Reproduce all the entries, matching the original word for word.

**Stored data:**

┄┄┄┄┄┄

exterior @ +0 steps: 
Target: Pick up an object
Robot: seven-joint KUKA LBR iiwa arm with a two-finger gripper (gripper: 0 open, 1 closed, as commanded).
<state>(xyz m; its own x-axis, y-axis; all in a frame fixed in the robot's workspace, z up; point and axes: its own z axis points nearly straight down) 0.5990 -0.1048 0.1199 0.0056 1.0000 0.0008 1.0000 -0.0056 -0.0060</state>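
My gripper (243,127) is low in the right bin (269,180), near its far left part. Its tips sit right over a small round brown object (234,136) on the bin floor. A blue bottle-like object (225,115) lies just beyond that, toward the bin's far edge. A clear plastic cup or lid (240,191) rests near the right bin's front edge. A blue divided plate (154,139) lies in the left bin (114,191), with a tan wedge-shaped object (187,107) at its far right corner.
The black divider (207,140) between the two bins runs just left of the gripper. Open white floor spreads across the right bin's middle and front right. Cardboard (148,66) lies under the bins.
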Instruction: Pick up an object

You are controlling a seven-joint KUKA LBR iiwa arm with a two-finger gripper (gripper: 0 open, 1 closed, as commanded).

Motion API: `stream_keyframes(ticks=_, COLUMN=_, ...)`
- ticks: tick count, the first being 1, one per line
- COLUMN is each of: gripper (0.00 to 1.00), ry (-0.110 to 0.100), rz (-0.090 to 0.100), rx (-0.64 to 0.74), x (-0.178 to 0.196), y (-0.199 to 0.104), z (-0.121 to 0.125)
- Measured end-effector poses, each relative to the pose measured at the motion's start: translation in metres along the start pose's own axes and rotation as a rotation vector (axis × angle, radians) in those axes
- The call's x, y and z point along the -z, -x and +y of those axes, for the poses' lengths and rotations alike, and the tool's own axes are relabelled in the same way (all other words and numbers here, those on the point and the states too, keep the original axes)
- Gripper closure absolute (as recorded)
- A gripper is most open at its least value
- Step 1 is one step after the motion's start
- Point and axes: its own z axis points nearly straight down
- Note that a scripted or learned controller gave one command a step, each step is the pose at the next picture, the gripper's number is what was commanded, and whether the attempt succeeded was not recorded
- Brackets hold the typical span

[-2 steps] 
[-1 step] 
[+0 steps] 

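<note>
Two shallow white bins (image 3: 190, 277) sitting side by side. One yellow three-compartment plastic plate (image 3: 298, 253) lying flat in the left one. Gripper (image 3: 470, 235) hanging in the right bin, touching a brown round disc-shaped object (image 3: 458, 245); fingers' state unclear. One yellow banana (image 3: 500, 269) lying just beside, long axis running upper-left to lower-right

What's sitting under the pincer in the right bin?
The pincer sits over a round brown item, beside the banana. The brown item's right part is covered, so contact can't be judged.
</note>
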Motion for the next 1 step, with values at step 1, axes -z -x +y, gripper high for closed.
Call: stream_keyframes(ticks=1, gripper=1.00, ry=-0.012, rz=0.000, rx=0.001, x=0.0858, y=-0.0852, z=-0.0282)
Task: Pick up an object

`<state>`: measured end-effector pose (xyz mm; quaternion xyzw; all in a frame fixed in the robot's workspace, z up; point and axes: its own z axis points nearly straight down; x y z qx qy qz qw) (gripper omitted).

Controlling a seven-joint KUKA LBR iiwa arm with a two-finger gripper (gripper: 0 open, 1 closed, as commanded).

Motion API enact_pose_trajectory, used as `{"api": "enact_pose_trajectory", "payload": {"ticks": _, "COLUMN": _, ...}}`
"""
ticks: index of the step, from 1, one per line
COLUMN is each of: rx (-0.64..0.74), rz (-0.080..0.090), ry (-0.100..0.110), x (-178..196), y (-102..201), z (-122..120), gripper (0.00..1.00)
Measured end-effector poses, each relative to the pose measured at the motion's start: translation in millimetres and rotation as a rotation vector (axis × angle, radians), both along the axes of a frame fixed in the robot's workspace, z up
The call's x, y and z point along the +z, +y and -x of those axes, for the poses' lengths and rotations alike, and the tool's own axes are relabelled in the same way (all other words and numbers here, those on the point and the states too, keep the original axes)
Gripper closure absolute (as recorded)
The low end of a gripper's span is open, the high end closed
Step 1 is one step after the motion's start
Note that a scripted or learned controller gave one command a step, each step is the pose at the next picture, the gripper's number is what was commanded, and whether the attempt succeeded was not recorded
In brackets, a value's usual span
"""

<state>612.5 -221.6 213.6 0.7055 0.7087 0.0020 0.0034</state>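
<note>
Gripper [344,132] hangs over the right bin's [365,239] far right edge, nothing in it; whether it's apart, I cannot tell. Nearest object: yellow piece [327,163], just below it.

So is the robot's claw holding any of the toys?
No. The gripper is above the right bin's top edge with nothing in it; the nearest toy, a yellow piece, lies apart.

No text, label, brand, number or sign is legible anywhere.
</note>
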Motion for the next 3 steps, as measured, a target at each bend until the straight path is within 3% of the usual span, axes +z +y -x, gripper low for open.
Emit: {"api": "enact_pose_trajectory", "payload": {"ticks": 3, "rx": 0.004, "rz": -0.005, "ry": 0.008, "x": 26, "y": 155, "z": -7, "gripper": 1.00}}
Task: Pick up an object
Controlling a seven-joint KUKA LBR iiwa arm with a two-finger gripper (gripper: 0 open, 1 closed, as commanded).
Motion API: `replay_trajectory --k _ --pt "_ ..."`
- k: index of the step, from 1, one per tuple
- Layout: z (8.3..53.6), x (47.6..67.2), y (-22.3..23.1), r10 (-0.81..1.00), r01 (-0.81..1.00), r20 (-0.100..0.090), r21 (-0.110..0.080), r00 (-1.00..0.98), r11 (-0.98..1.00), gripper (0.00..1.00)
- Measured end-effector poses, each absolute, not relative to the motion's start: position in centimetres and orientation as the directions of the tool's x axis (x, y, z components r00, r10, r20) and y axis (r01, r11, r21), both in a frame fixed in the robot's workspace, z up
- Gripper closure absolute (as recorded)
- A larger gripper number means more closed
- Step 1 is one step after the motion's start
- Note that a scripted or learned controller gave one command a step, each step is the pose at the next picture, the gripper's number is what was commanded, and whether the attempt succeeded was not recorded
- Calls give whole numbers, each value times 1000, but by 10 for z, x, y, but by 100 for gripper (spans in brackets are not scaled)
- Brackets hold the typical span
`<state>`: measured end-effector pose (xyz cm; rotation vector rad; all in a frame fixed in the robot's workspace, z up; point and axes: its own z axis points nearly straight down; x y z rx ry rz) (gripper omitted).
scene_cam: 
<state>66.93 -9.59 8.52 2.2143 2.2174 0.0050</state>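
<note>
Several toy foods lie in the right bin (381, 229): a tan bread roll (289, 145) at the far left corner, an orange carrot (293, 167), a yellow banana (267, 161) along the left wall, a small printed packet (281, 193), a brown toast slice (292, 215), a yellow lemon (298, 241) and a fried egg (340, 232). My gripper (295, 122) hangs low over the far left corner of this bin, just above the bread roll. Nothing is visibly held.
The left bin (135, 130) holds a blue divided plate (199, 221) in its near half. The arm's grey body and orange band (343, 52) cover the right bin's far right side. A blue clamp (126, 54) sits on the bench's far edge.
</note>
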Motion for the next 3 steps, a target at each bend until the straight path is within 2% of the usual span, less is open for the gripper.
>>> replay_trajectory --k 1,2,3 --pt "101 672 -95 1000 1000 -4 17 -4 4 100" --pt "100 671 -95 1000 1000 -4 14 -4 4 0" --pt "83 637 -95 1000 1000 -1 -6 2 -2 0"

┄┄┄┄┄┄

**Result of this task:**
exterior @ +0 steps: 
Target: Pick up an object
Robot: seven-joint KUKA LBR iiwa arm with a two-finger gripper (gripper: 0 open, 1 closed, as commanded).
<state>(xyz m; its own x-axis, y-axis; all in a frame fixed in the robot's workspace, z up; point and axes: its own z axis points nearly straight down) 0.5990 -0.1048 0.1199 0.0056 1.0000 0.0008 1.0000 -0.0056 -0.0060</state>
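My gripper (243,127) is low in the right bin (269,180), near its far left part. Its tips sit right over a small round brown object (234,136) on the bin floor. A blue bottle-like object (225,115) lies just beyond that, toward the bin's far edge. A clear plastic cup or lid (240,191) rests near the right bin's front edge. A blue divided plate (154,139) lies in the left bin (114,191), with a tan wedge-shaped object (187,107) at its far right corner.
The black divider (207,140) between the two bins runs just left of the gripper. Open white floor spreads across the right bin's middle and front right. Cardboard (148,66) lies under the bins.
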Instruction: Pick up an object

You are controlling a seven-joint KUKA LBR iiwa arm with a two-finger gripper (gripper: 0 open, 1 closed, as commanded).

Motion API: `stream_keyframes(ticks=_, COLUMN=_, ...)`
- ticks: tick count, the first being 1, one per line
- COLUMN is each of: gripper (0.00 to 1.00), ry (-0.110 to 0.100), rz (-0.090 to 0.100), rx (-0.64 to 0.74), x (-0.178 to 0.196), y (-0.199 to 0.104), z (-0.121 to 0.125)
- Measured end-effector poses, each relative to the pose measured at the motion's start: translation in metres along the start pose's own axes and rotation as a rotation vector (axis × angle, radians) in those axes
- The call's x, y and z point along the -z, -x and +y of those axes, for the poses' lengths and rotations alike, and the tool's own axes are relabelled in the same way (all other words and numbers here, those on the point and the states too, keep the original axes)
- Gripper closure absolute (as recorded)
- A gripper is most open at its least value
- Step 1 is one step after the motion's start
- Point and axes: its own z axis points nearly straight down
- Note that a scripted or learned controller gave one command a step, each step is the pose at the next picture, the gripper's number is what was commanded, and whether the attempt succeeded was not recorded
- Brackets hold the typical span

[-2 steps] 
[-1 step] 
[+0 steps] 

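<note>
Two shallow white bins (image 3: 190, 277) sitting side by side. One yellow three-compartment plastic plate (image 3: 298, 253) lying flat in the left one. Gripper (image 3: 470, 235) hanging in the right bin, touching a brown round disc-shaped object (image 3: 458, 245); fingers' state unclear. One yellow banana (image 3: 500, 269) lying just beside, long axis running upper-left to lower-right

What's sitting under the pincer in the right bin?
The pincer sits over a round brown item, beside the banana. The brown item's right part is covered, so contact can't be judged.
</note>
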Motion for the next 1 step, with values at step 1, axes -z -x +y, gripper high for closed.
Call: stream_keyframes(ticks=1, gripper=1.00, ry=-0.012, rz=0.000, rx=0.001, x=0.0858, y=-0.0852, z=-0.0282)
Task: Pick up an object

`<state>`: measured end-effector pose (xyz mm; quaternion xyzw; all in a frame fixed in the robot's workspace, z up; point and axes: its own z axis points nearly straight down; x y z qx qy qz qw) (gripper omitted).

Controlling a seven-joint KUKA LBR iiwa arm with a two-finger gripper (gripper: 0 open, 1 closed, as commanded).

Motion API enact_pose_trajectory, used as `{"api": "enact_pose_trajectory", "payload": {"ticks": _, "COLUMN": _, ...}}`
"""
ticks: index of the step, from 1, one per line
COLUMN is each of: rx (-0.64..0.74), rz (-0.080..0.090), ry (-0.100..0.110), x (-178..196), y (-102..201), z (-122..120), gripper (0.00..1.00)
Measured end-effector poses, each relative to the pose measured at the motion's start: translation in millimetres and rotation as a rotation vector (axis × angle, radians), both along the axes of a frame fixed in the robot's workspace, z up
The call's x, y and z point along the +z, +y and -x of those axes, for the poses' lengths and rotations alike, and the tool's own axes are relabelled in the same way (all other words and numbers here, those on the point and the states too, keep the original axes)
Gripper closure absolute (as recorded)
The low end of a gripper's span is open, the high end closed
Step 1 is one step after the motion's start
Note that a scripted or learned controller gave one command a step, each step is the pose at the next picture, the gripper's number is what was commanded, and whether the attempt succeeded was not recorded
In brackets, a value's usual span
"""

<state>612.5 -221.6 213.6 0.7055 0.7087 0.0020 0.0034</state>
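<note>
Gripper [344,132] hangs over the right bin's [365,239] far right edge, nothing in it; whether it's apart, I cannot tell. Nearest object: yellow piece [327,163], just below it.

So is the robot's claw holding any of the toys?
No. The gripper is above the right bin's top edge with nothing in it; the nearest toy, a yellow piece, lies apart.

No text, label, brand, number or sign is legible anywhere.
</note>
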Motion for the next 3 steps, as measured, a target at each bend until the straight path is within 3% of the usual span, axes +z +y -x, gripper low for open.
Emit: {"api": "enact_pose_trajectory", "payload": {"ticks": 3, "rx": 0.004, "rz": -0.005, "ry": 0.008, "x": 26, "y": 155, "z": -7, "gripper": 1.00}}
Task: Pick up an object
Controlling a seven-joint KUKA LBR iiwa arm with a two-finger gripper (gripper: 0 open, 1 closed, as commanded).
Motion API: `replay_trajectory --k _ --pt "_ ..."`
- k: index of the step, from 1, one per tuple
- Layout: z (8.3..53.6), x (47.6..67.2), y (-22.3..23.1), r10 (-0.81..1.00), r01 (-0.81..1.00), r20 (-0.100..0.090), r21 (-0.110..0.080), r00 (-1.00..0.98), r11 (-0.98..1.00), gripper (0.00..1.00)
- Measured end-effector poses, each absolute, not relative to the motion's start: position in centimetres and orientation as the directions of the tool's x axis (x, y, z components r00, r10, r20) and y axis (r01, r11, r21), both in a frame fixed in the robot's workspace, z up
- Gripper closure absolute (as recorded)
- A larger gripper number means more closed
- Step 1 is one step after the motion's start
- Note that a scripted or learned controller gave one command a step, each step is the pose at the next picture, the gripper's number is what was commanded, and whether the attempt succeeded was not recorded
- Calls give whole numbers, each value times 1000, but by 10 for z, x, y, but by 100 for gripper (spans in brackets are not scaled)
- Brackets hold the typical span
`<state>`: measured end-effector pose (xyz cm; rotation vector rad; all in a frame fixed in the robot's workspace, z up; point and axes: its own z axis points nearly straight down; x y z rx ry rz) (gripper omitted).
scene_cam: 
<state>66.93 -9.59 8.52 2.2143 2.2174 0.0050</state>
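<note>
Several toy foods lie in the right bin (381, 229): a tan bread roll (289, 145) at the far left corner, an orange carrot (293, 167), a yellow banana (267, 161) along the left wall, a small printed packet (281, 193), a brown toast slice (292, 215), a yellow lemon (298, 241) and a fried egg (340, 232). My gripper (295, 122) hangs low over the far left corner of this bin, just above the bread roll. Nothing is visibly held.
The left bin (135, 130) holds a blue divided plate (199, 221) in its near half. The arm's grey body and orange band (343, 52) cover the right bin's far right side. A blue clamp (126, 54) sits on the bench's far edge.
</note>
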Motion for the next 3 steps, a target at each bend until the straight path is within 2% of the usual span, less is open for the gripper.
>>> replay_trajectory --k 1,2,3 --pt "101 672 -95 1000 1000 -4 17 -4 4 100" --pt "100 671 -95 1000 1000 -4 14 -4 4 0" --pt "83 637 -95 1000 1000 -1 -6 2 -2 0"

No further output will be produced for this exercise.